» TASK STATEMENT
The response should be exactly the number of lines in the material below that contain the word "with".

» SUPPLIED MATERIAL
/---
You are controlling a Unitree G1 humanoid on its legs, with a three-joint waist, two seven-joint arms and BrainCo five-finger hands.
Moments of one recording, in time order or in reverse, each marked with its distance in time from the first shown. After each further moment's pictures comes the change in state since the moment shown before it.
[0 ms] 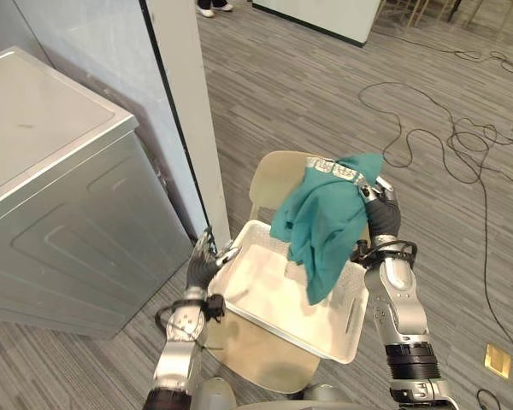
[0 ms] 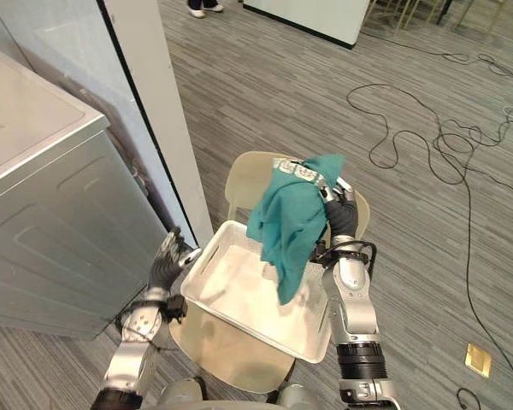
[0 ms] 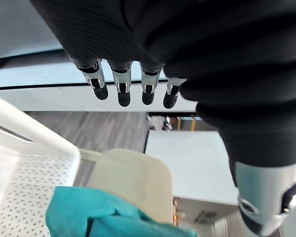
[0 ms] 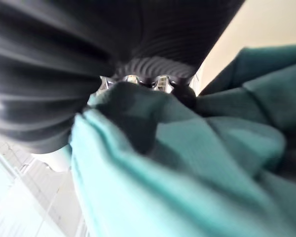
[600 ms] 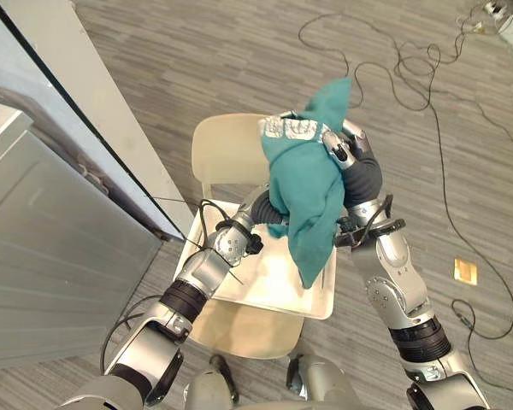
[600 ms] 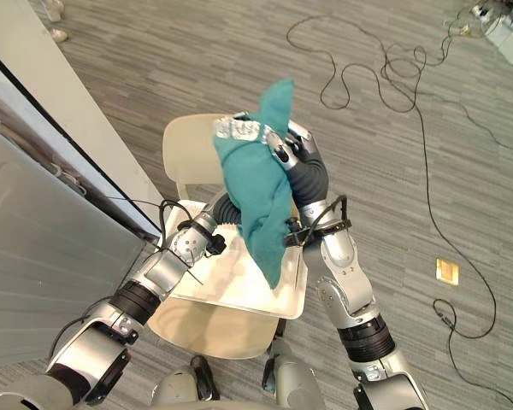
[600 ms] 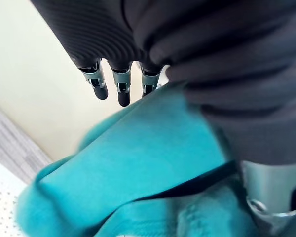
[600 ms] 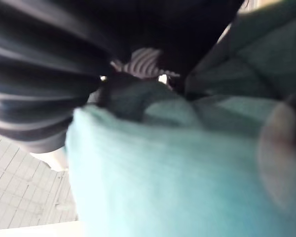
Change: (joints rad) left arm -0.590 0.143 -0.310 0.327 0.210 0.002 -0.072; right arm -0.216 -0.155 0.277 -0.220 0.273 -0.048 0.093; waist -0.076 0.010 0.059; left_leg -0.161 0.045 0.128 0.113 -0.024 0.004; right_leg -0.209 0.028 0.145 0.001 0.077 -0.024
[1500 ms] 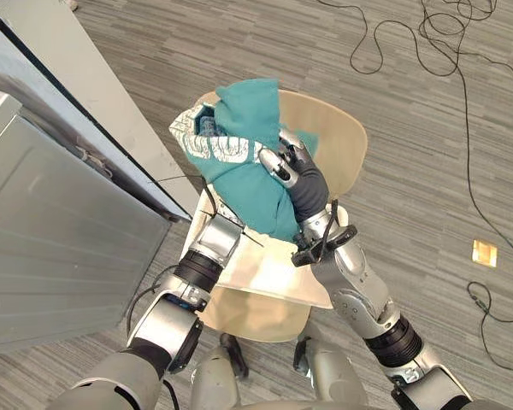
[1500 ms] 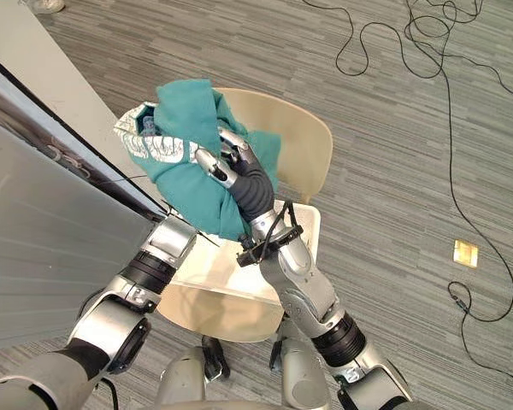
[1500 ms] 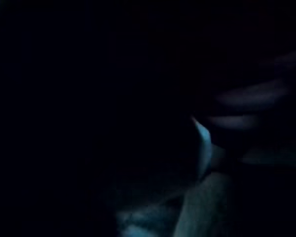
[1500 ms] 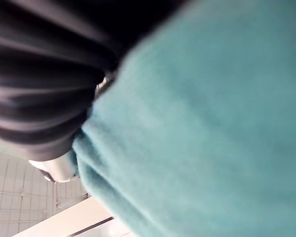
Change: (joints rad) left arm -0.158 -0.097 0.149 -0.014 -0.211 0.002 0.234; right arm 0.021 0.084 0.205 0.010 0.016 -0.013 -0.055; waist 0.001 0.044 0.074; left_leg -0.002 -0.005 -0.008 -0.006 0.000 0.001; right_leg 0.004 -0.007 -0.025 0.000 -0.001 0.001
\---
» RESULT
2